If there is a God, this is the closest you’ll ever come to hearing Him sing. Let me explain.
The greatest mystery in arithmetic is: How are the prime numbers distributed?
We can start by drawing a “prime staircase” that jumps up at each of the prime numbers, beginning with 2, 3, 5, 7, and 11:
Here’s how that staircase looks when you zoom out far enough to see all the primes up to 100:
Understanding the distribution of the primes means understanding the shape of this staircase.

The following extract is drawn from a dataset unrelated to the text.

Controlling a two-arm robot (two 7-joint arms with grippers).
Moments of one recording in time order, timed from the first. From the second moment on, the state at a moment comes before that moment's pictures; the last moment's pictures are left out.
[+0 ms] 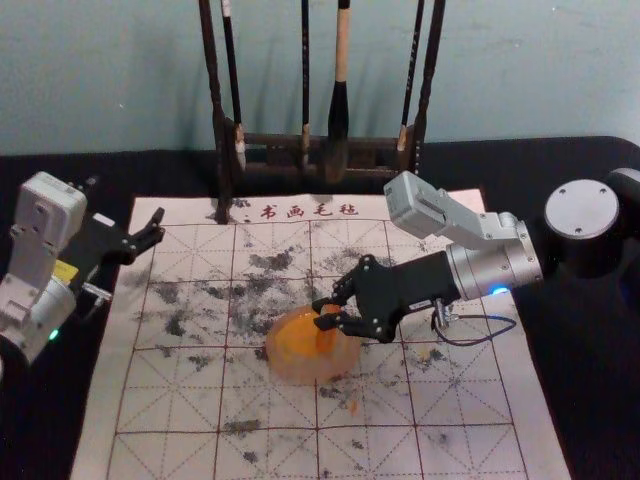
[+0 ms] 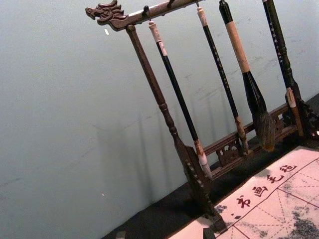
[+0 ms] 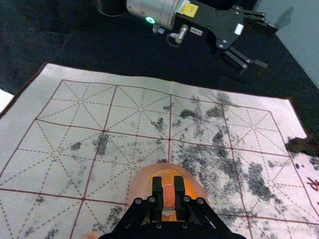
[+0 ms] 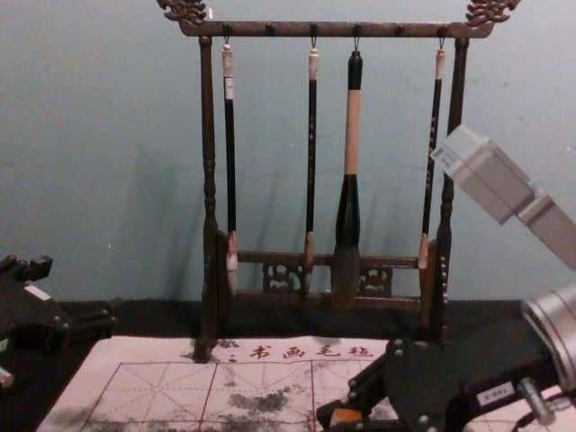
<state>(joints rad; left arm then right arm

For that, we try superimposing a nice smooth curve that tracks the staircase tolerably well:
Now the problem is to understand the discrepancies—the difference between the staircase itself and the smooth red curve. Some of those discrepancies are positive (when the staircase is above the curve) and others are negative. If you graph the discrepancies, they look quite chaotic. Here’s what they look like, for example, in the range from 1 million to 2 million:
The great 19th century mathematician Bernhard Riemann suggested that we can resolve the chaos by decomposing it into a sum of simple waves.
To see how that could work, here are three nice simple waves:
If you add these three together, you get something that’s already starting to look a little chaotic:
Riemann’s hypothesis was that if you add up infinitely many waves instead of just 3, you should be able to reproduce the extreme chaos of the prime staircase discrepancies. If that’s true, the apparent chaos is not so chaotic after all.
(I should mention that everything I’ve said here is true in spirit but false in technical detail. I am sacrificing accuracy for clarity.)
Now a wave can always be interpreted as a musical note—the distance from peak to peak represents a tone and the height of the peaks represents the volume. So the Riemann hypothesis says in essence that the distribution of primes—the very foundation of arithmetic—is encoded in a piece of music.
We do not know that Riemann’s hypothesis is true—and in fact, proving (or disproving) it is widely considered the single most important unsolved problem in all of mathematics—but we have vast evidence for it, and assuming it is true, we know the first several billion notes.
How do those notes sound? You can listen to them in this MP3 file (the same one I linked to in the first line of this post), which I took from the web page of the mathematician Jeffrey Stopple. (For readers who care about precision, Stopple’s pages are an excellent antidote to the cavalier attitude I’ve taken in this post.) The notes are added one at a time, at intervals of .2 seconds. At the end, all 100 notes play together for 10 seconds. That final 10-second tone represents the sum of the first 100 Riemann waves, which in turn gives a pretty good approximation to the “chaos” of the discrepancies from the prime staircase. This is the music of the primes.